▼▼▼
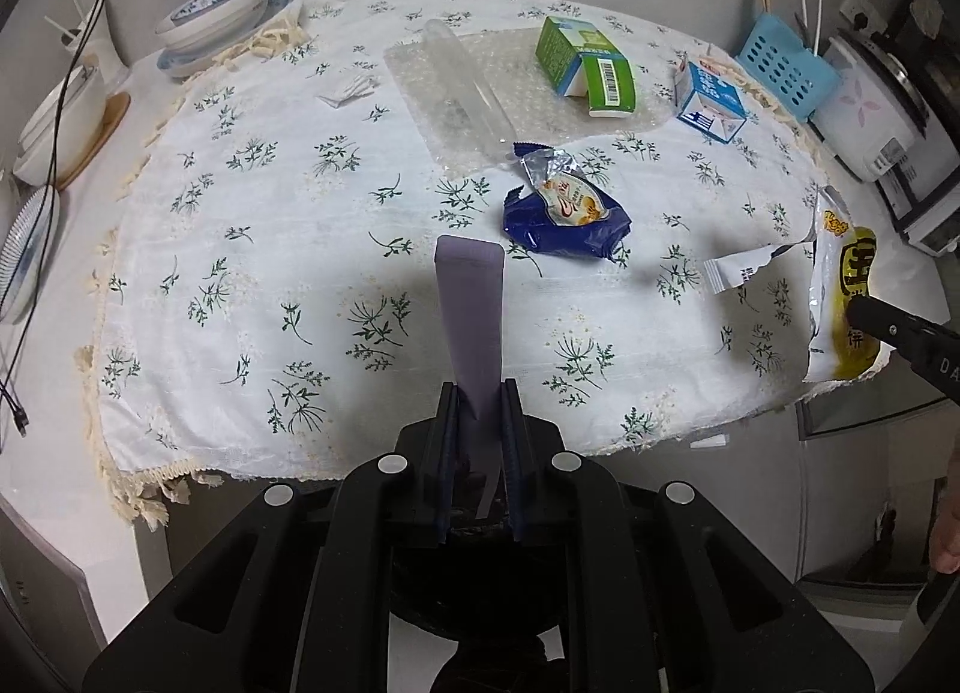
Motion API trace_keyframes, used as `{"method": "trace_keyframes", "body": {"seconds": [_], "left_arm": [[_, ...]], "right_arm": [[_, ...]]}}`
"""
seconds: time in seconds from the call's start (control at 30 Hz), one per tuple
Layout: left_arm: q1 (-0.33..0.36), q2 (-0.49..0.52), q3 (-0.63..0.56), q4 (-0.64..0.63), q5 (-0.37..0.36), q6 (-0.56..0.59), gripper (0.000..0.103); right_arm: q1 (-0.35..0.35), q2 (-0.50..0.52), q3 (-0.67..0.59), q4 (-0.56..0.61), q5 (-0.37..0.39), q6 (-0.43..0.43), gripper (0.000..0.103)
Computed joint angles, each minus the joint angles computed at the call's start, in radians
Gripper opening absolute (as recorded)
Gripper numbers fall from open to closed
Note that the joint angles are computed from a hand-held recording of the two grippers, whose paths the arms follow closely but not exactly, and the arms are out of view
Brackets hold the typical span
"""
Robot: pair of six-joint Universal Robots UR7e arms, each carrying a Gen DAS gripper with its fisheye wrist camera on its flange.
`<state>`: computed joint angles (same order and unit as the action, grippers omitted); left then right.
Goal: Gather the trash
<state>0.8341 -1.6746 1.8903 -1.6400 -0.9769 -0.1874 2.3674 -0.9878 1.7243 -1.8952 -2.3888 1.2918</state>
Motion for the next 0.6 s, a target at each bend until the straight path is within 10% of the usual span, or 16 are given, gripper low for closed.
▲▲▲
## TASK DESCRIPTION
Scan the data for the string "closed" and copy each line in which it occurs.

## WRITTEN REPLY
Gripper numbers fall from open to closed
Motion for the next 0.6 s, a target at each bend until the straight path is within 10% of the usual span, or 16 are given, gripper low for closed.

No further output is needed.